Closed and semi-closed pyrolysis of a lacustrine shale sample was conducted using the same instrument characterized by lithostatic pressure and limited reactive space in order to unravel the impacts of the system sealing capacity on organic matter occurrence and nanopore development in shales under conditions analogous to natural processes. The solid residues were subjected to organic geochemical measurements, low-pressure gas (N2 and CO2) adsorption tests, and field emission-scatter electrical microscope analysis. The results revealed that solvent extraction played positive and negative roles in the pore development of solid residues from both systems at different thermal maturities. Inorganic and organic pores were primarily filled or shielded by soluble bitumen at low and high temperatures, respectively. The occurrences of organic matter in solid residues from the two systems were different at lower temperatures but gradually evolved similarly at higher temperatures and were dominated by nanoscale interparticle organic matter. Organic pore occurrence in solid residues from the two systems was approximately comparable. However, differences in pore volume and specific surface area of solid residues from the closed and semi-closed systems increased measurably below 550 °C. At 550 °C, a strong mechanical compaction and overpressure environment caused deformation and closure of pores surrounding rigid minerals and pores associated with ductile minerals surrounding organic matter in solid residue from the closed system, while only a few pores surrounding rigid minerals from the semi-closed system deformed. Consequently, similar pore parameters of solid residues from the two systems were obtained at this temperature. Additionally, the variation in organic porosity of solid residues from the two systems has obvious stages based on mass balance calculation.
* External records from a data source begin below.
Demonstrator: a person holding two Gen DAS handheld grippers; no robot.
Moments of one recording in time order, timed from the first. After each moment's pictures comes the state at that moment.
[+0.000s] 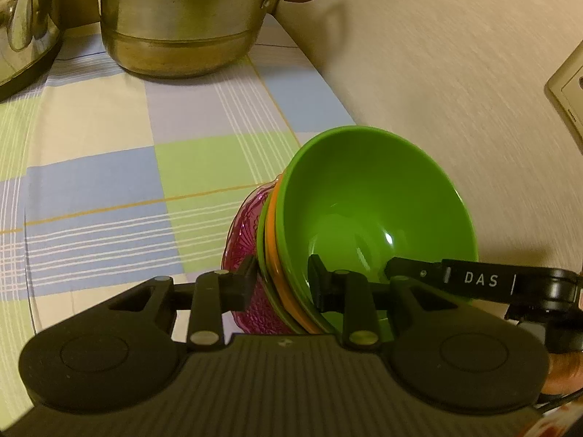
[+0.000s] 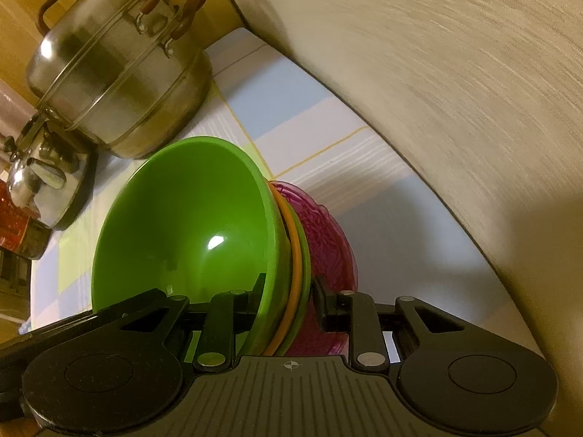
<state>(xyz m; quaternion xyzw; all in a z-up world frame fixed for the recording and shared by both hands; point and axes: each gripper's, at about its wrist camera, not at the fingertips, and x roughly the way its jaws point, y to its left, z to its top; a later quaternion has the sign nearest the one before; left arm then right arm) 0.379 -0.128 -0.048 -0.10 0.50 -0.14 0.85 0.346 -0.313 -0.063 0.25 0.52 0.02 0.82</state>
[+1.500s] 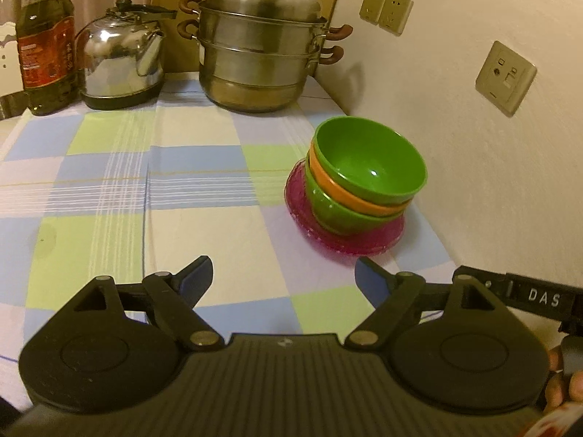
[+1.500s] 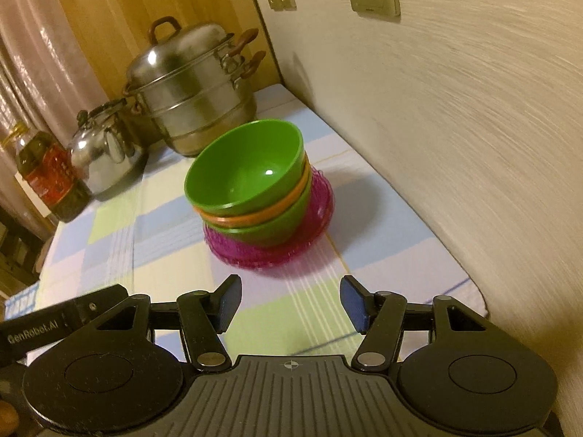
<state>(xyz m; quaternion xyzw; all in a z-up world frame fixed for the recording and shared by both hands) 0.165 -0.091 0.012 -0.08 0.40 -0.06 0.91 0.144 -0.276 0.016 0.18 0.41 0.02 0.89</state>
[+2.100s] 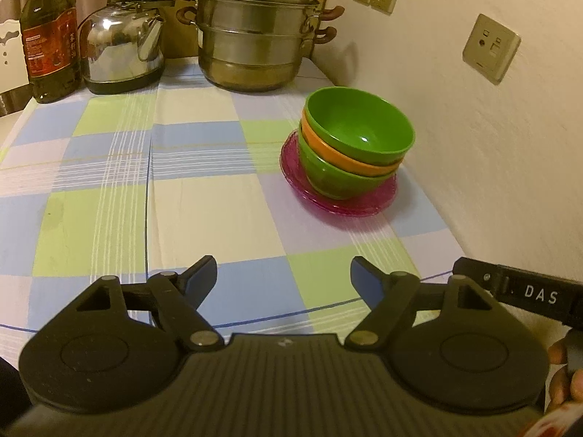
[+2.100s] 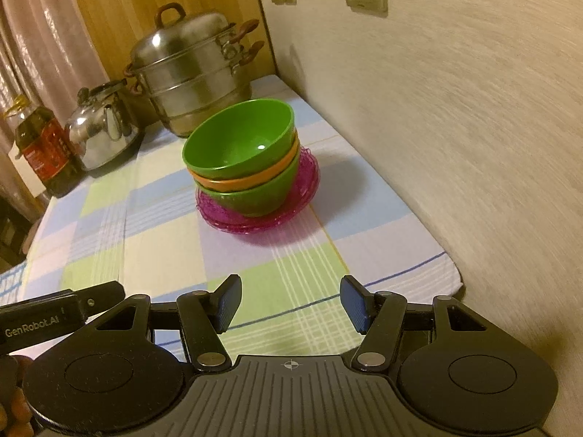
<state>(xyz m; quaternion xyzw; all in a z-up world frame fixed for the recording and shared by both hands) 0.133 -0.103 0.006 -0.07 0.42 -0.06 0.90 0.108 -0.269 0.015 0.14 0.42 0.01 0.90</state>
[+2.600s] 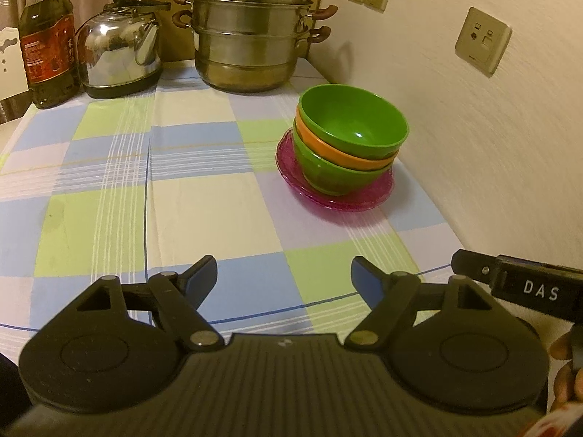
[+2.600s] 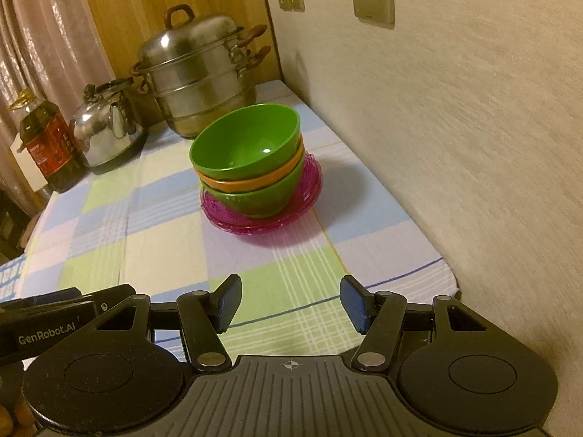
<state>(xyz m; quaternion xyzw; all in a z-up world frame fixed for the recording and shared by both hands) 0.124 -0.109 0.006 -0.06 0.41 -0.06 0.91 0.101 -0.262 0.018 0.13 0.41 0.01 0.90</state>
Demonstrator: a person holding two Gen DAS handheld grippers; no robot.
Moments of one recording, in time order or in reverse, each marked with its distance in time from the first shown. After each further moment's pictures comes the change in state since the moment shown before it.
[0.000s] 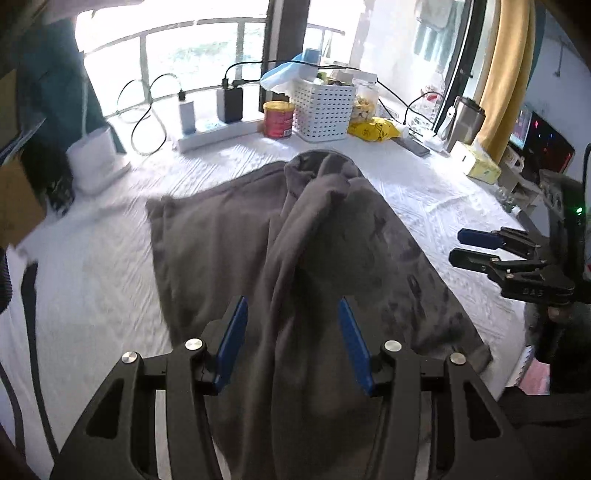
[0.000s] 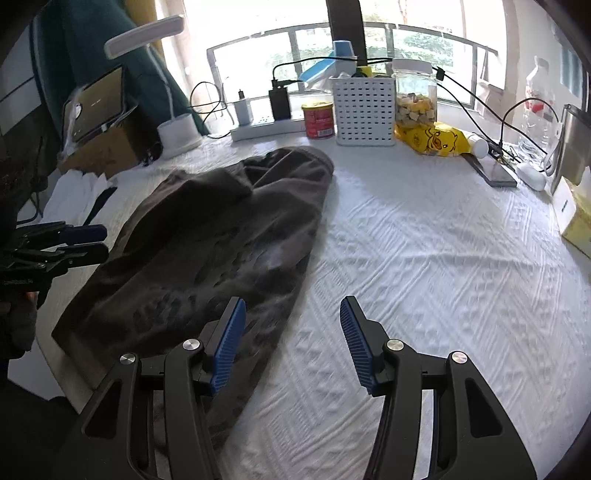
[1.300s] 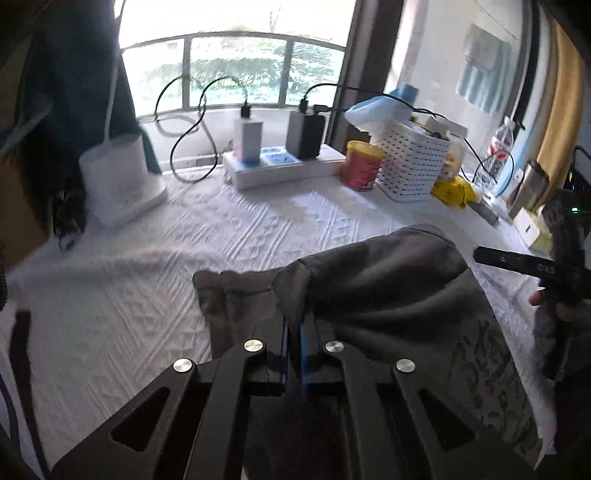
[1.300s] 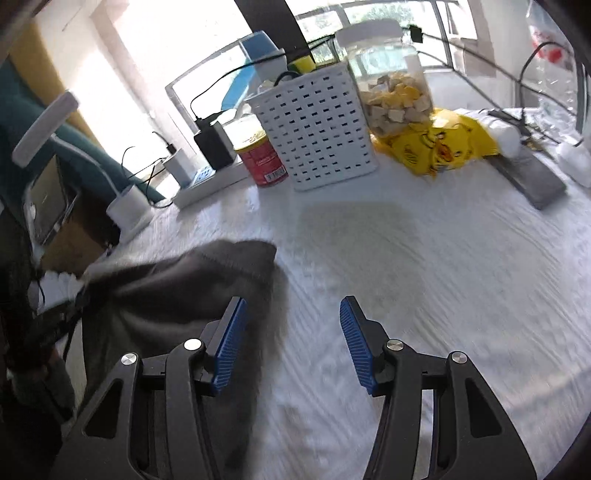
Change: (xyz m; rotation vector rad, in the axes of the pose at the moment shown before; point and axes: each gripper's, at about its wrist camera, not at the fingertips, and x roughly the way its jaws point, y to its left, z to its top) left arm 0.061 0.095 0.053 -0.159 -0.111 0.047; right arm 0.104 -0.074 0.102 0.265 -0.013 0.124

The organic porosity evolution is collectively affected by system sealing capacity and thermal maturity at lower matured stages. In contrast, organic porosity evolution in solid residues is independent of system sealing capacity at high- and overmatured stages. Although the depositional environment is different, this study provides direct evidence that the difference in system sealing capacity is not the predominant factor leading to different organic pore developments in the Silurian and Cambrian shales in South China.